(INPUT Opens)

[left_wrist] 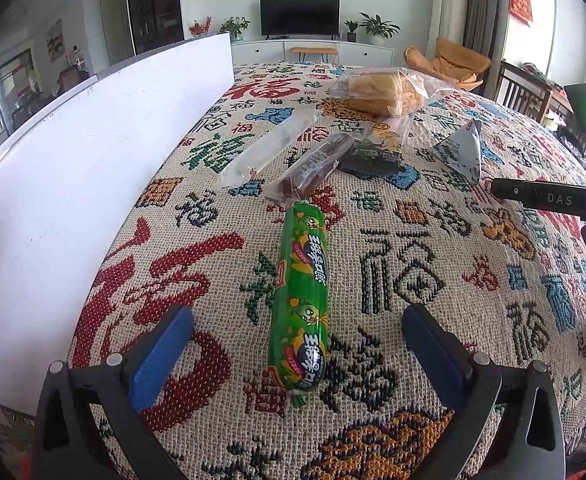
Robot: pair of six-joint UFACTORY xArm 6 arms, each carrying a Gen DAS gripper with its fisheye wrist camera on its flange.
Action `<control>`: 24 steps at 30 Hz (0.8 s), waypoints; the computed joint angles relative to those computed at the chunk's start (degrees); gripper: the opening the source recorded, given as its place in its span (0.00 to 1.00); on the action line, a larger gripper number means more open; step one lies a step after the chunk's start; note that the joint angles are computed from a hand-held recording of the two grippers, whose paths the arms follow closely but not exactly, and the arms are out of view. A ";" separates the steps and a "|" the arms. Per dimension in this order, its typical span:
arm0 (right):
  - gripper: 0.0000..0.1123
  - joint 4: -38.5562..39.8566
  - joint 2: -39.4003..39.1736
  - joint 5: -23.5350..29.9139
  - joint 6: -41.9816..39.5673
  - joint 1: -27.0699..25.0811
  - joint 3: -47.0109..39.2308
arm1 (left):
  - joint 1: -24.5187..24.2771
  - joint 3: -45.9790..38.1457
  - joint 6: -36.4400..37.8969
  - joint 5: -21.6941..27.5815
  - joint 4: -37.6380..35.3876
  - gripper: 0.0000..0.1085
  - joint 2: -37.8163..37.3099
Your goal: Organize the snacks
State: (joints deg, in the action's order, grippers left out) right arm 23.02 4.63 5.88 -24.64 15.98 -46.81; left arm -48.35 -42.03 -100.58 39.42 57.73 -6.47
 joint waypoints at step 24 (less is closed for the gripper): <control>0.82 0.21 0.13 -0.01 -0.22 -0.03 -0.13 | 7.93 9.27 16.29 -18.20 -15.30 0.93 -14.15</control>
State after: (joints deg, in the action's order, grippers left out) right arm 23.23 4.76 5.87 -24.86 15.95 -46.94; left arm -40.42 -32.76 -84.29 21.22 42.43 -20.62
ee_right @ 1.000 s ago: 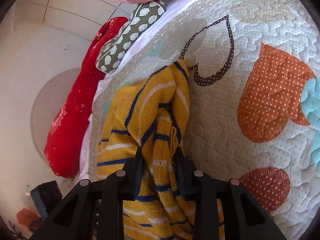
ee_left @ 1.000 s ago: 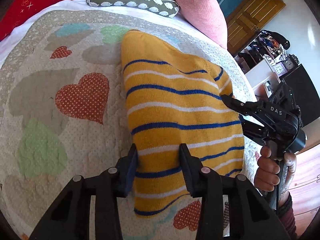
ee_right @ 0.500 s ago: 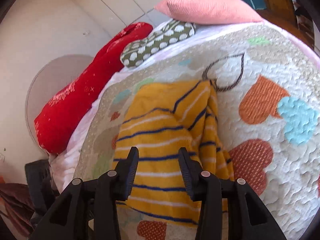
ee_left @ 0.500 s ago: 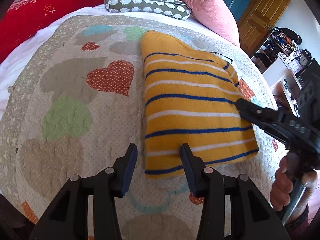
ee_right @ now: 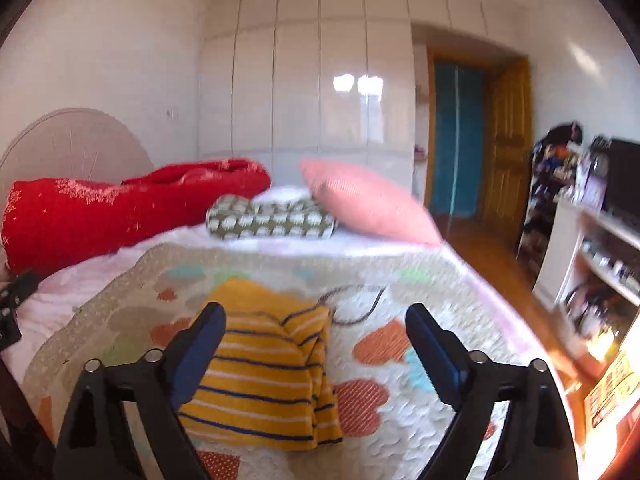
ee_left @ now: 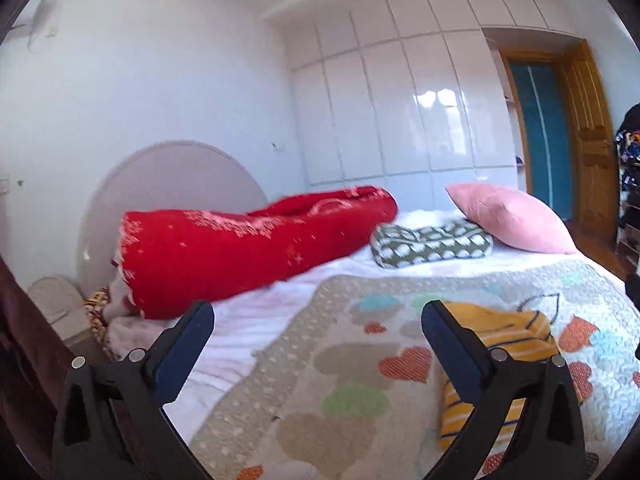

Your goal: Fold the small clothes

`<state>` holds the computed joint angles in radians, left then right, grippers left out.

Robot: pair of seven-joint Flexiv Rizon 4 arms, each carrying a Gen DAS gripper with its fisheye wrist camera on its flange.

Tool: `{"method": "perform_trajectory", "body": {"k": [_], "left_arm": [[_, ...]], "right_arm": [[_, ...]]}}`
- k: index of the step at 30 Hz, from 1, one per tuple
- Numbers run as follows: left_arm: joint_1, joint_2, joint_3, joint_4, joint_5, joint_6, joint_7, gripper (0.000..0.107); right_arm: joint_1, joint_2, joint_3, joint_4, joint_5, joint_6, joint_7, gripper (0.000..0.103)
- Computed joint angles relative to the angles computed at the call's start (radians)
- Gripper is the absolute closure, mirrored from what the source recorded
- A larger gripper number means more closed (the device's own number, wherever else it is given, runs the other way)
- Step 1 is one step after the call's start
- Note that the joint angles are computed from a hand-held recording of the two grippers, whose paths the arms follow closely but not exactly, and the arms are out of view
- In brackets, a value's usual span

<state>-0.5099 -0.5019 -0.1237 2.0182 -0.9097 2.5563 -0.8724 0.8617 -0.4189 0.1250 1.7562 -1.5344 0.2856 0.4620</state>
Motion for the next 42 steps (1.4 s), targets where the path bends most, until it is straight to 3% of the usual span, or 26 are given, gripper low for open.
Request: {"method": "perform_trajectory", "body": {"k": [2,6,15,22,33,42], "left_arm": [[0.01,0.048,-0.01,0.036,0.015,-0.048,-0.013,0.004],[0.02,0.127,-0.003,0.089,0.037,-0.228,-0.027,0.004],[-0.016,0.148,0.05,0.134,0.044,-0.403,-0.065,0.004],[-0.06,0.129,0.1,0.136,0.062,-0.481,-0.065,0.004],[-0.1,0.108,0.168,0.112,0.11,-0.571,-0.108,0.004],[-0.14,0.09,0.242,0.094,0.163,-0.628,-0.158,0.004]], "right_arm": [[0.017,0.013,0.002,0.013,-0.04,-0.025,0.045,0.0],[-0.035,0.044,0.03,0.037,-0.032,0.133,0.148,0.0],[0.007,0.015,0.043,0.035,0.101,0.068,0.107,0.0],[0.046,-0.031,0.039,0.004,0.236,0.0,0.005,0.0],[0.037,-0.047,0.021,0.002,0.255,0.079,-0.025,0.0],[0.049,-0.078,0.012,-0.031,0.324,0.066,-0.08,0.0]]}}
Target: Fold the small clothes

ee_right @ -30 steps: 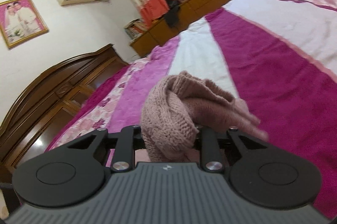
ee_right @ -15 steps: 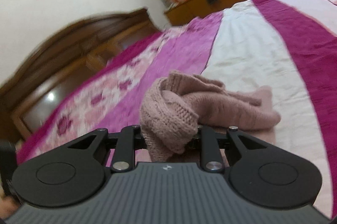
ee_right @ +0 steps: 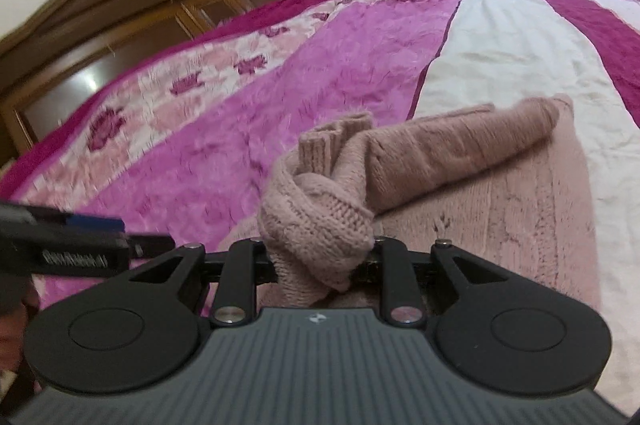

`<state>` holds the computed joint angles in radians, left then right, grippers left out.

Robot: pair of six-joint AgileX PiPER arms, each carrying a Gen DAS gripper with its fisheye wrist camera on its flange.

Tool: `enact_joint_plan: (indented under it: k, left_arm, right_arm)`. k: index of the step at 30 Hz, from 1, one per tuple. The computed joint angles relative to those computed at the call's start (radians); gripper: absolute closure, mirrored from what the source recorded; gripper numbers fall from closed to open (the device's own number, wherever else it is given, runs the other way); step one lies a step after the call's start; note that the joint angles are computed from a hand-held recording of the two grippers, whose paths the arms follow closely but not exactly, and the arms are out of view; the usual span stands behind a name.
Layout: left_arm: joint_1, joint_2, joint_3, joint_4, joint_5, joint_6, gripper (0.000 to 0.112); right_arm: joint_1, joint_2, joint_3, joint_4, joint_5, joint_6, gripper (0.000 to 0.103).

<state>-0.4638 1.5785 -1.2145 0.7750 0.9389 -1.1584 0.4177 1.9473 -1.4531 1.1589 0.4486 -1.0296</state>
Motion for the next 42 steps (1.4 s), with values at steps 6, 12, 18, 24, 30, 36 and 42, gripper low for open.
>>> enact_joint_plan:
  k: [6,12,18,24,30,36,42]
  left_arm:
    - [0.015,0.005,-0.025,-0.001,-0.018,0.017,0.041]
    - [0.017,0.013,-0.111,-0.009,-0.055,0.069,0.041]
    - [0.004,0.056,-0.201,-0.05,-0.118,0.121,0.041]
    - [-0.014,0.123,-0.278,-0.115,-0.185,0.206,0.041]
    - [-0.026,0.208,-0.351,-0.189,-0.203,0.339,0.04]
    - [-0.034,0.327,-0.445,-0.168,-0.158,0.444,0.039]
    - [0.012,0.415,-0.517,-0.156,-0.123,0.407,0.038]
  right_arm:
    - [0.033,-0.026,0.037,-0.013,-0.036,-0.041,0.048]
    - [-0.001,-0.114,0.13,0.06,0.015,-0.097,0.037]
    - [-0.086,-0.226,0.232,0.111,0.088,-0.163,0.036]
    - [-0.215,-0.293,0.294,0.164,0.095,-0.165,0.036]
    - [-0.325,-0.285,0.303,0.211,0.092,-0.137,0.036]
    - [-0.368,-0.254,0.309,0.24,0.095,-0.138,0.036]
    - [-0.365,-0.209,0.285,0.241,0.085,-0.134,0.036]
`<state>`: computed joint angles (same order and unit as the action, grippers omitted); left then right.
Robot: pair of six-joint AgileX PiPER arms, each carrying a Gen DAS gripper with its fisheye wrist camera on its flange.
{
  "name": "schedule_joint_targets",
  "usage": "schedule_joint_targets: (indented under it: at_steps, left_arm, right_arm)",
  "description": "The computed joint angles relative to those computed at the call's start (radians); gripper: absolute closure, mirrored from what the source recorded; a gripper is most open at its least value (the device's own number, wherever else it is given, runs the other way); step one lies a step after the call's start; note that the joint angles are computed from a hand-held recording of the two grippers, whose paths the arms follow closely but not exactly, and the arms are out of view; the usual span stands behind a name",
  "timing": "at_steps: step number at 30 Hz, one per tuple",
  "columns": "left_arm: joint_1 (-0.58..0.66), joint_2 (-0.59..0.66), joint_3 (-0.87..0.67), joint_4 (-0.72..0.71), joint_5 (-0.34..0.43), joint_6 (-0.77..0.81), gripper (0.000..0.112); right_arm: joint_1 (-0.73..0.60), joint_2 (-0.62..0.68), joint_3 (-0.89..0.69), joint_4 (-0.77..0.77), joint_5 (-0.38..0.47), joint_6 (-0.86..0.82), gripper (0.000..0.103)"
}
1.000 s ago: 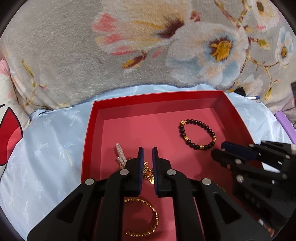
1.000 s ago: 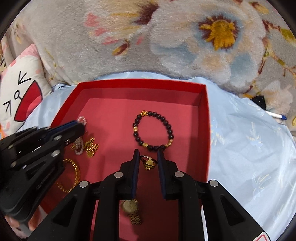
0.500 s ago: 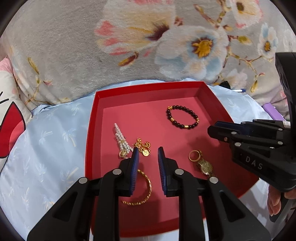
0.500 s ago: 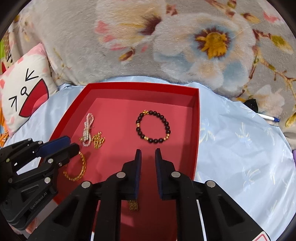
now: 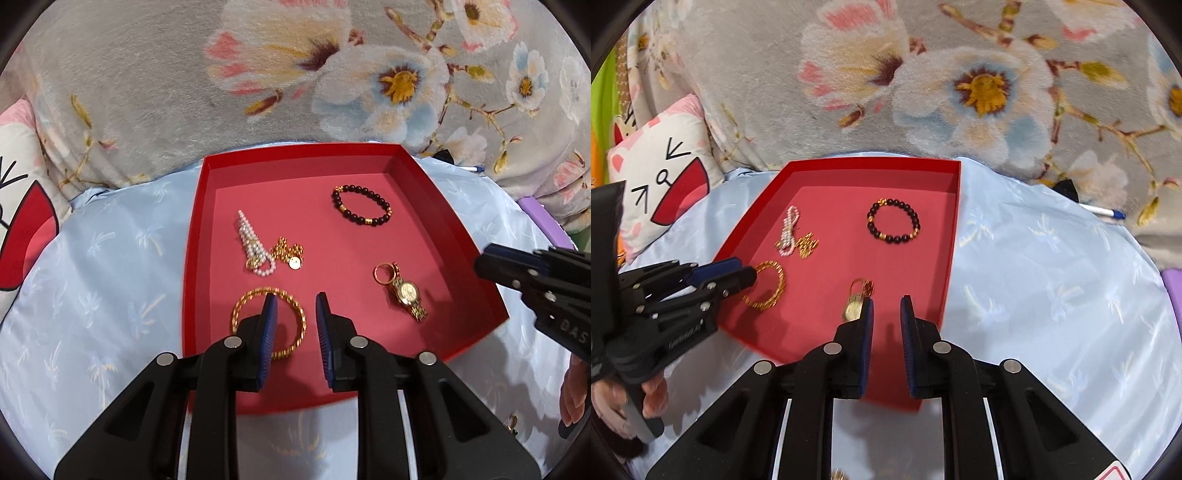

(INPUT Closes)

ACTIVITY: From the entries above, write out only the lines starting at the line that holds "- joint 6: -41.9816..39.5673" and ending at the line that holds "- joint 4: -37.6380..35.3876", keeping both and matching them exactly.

ANSWER SPACE:
  - joint 6: -41.9816..39.5673
  - joint 1: -27.0699..25.0811
  - joint 3: -47.0109..39.2308
arm1 (left):
  - joint 1: -24.5187..24.2771
  - joint 3: -45.9790..38.1457
  - joint 6: -36.4400..37.8969
  - joint 5: -21.6941..27.5815
  - joint 4: -37.6380..35.3876

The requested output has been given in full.